As we are now counting the days to the primaries and caucuses in January, I’m assuming that voters will become more focused on the candidates, both Democratic and Republican, and where they stand on the issues that are most important to them.
As you can probably guess from reading my columns, I tend to lean just a teensy little bit to the left in my politics!
I’ve paid a lot of attention to where the Democrats stand on issues that impact women, regardless of their political affiliation of those women — work/family balance, the Family and Medical Leave Act, Roe v. Wade, child care, and health care for mothers and children, just to a name a few.
So, in fairness, I thought I should take a quick tour of some of the candidates’ official websites to see what they’ve chosen to highlight in terms of issues that would resonate with women voters.
And I have to say, I was shocked.At least from what they’ve got on their sites, it seems like the Republicans aren’t very interested in women.
As for the Democrats, they all have places on their websites to address the so-called “women’s issues.” John Edwards has his Promise for American Women. Chris Dodd wrote the Family and Medical Leave Act. Hillary Clinton is calling herself a “Champion for Women.” Joe Biden has a whole section on his website called “Empowering Women to Take Charge.”
So I assumed that the GOP candidates would have similar topics on their sites.
I’m still looking.
Sure, they’ve included those buzz words “family” and “life,” but the main focus is on the war and the economy.

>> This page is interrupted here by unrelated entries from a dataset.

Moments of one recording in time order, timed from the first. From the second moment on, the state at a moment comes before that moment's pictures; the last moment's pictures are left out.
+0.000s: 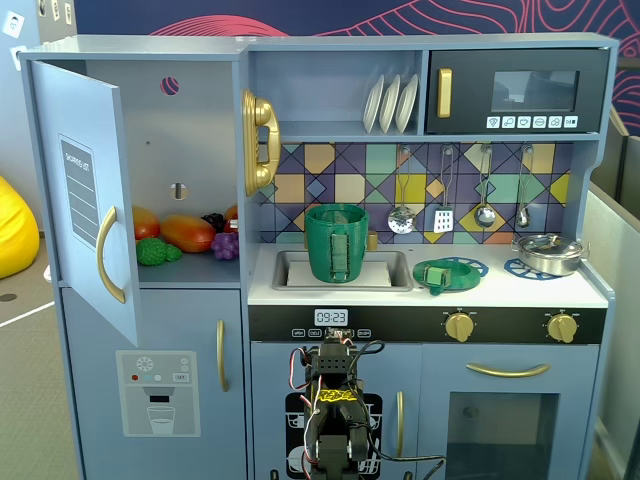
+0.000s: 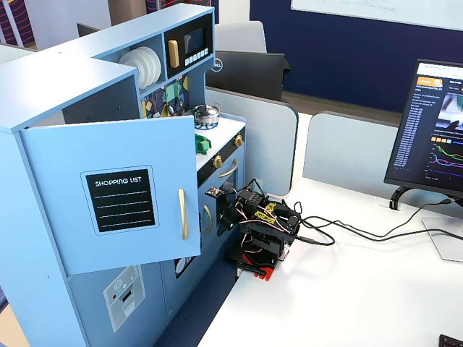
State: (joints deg) arm -1.1 182.1 170.6 77.9 -88.6
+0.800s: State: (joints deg) arm 21.9 171.6 165.9 47.5 -100.4
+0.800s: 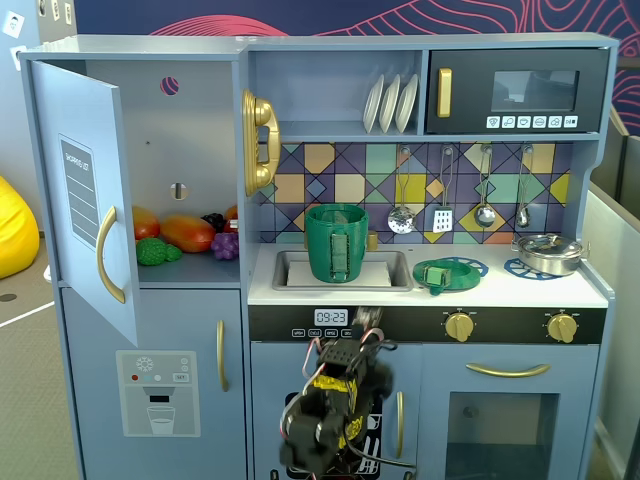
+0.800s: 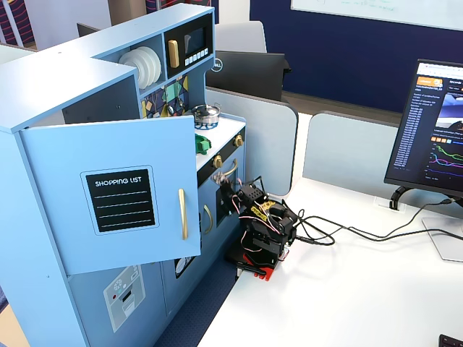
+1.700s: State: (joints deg) arm 38.1 143.9 144.8 -3.4 -93.3
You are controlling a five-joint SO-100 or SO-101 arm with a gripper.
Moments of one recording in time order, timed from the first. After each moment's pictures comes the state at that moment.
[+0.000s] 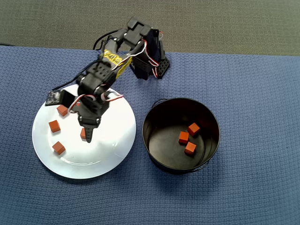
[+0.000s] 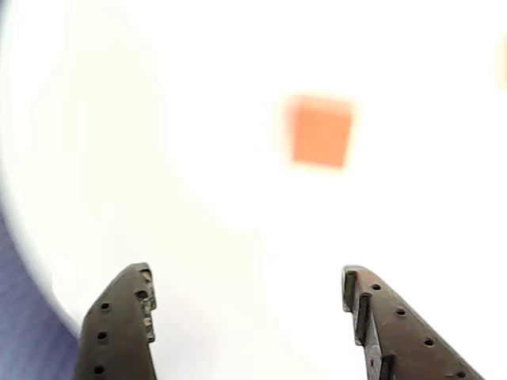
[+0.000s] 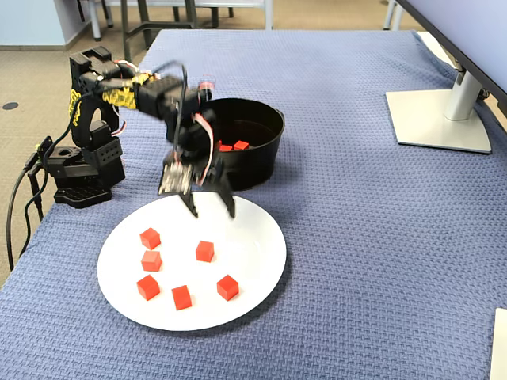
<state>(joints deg) 33.7 71.0 72.4 77.3 -33.3</state>
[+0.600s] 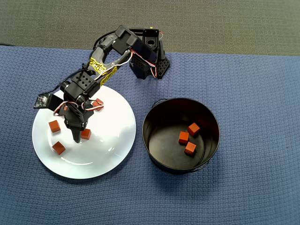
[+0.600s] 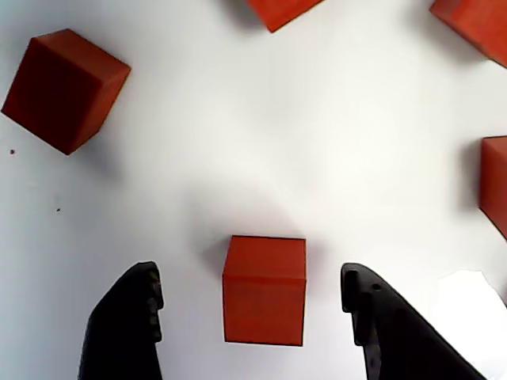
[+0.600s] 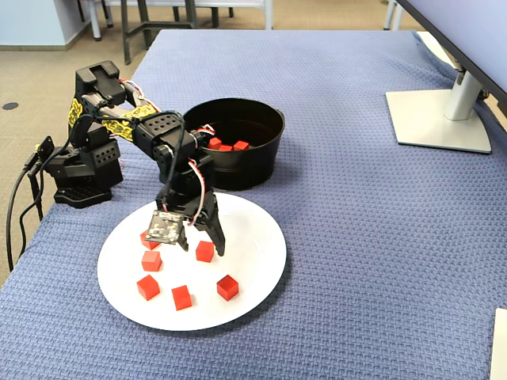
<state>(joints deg) 39.2 58.8 67.8 73.3 -35.0</state>
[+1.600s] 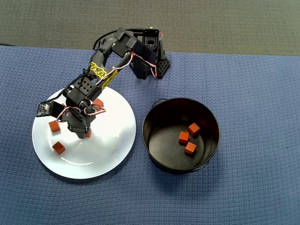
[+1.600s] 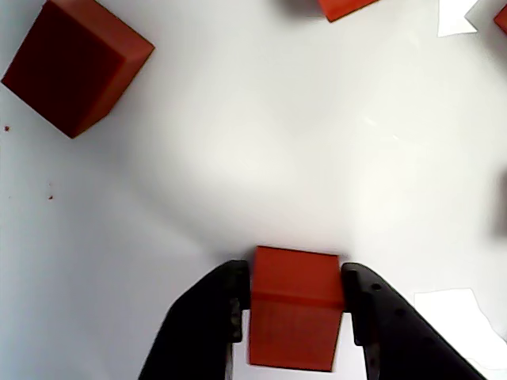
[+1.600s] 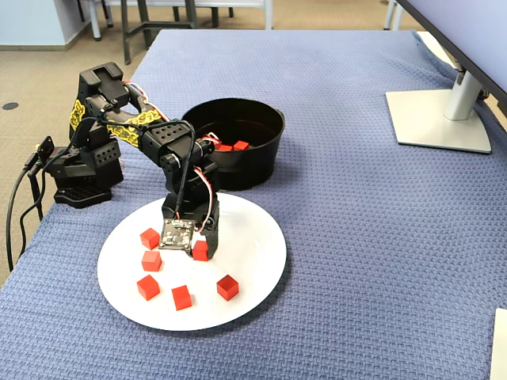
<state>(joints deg) 38.3 57.7 70.9 68.7 -39.1</state>
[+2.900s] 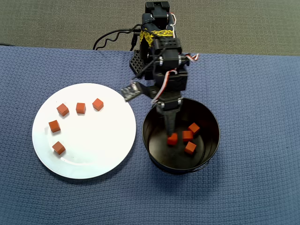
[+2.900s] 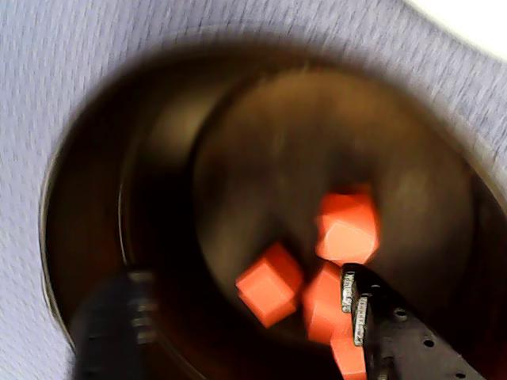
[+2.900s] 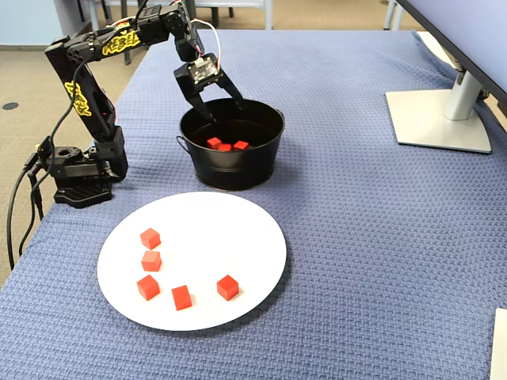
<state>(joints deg) -6.9 103.8 89.2 79.5 -15.8</state>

Of course those are incredibly important issues, but since women voters are the acknowledged key to the election this political season, wouldn’t you think that a few of them would devote a little web space to explaining their positions on helping women, and families, solve the practical problems we all face in our lives? And where do they stand on another important agenda item — children??
I’m a little afraid they’re not thinking about it.
Mike Huckabee talks about “Faith and Politics” and “The Sanctity of Life,” but I don’t see a mention of working moms.
Mitt Romney places “Defeating the Jihadists” above most other issues on his site, but I didn’t see anything about the FMLA.
Rudy Guiliani? John McCain? Fred Thompson? None have a separate agenda item on their sites about women, as the Democrats do.
So what’s that all about? I’m sure somewhere in a speech or written release, the Republican candidates have uttered some words on this topic. But why have they left that information off their websites — the best and easiest place for a voter to get the information they’re looking for?
Republicans, if you want some of us women to vote for you (sorry, it won’t be me, but I know they’re out there), maybe you should spend a little time thinking about what’s important to women voters.
Even though you may think otherwise, this isn’t all about you.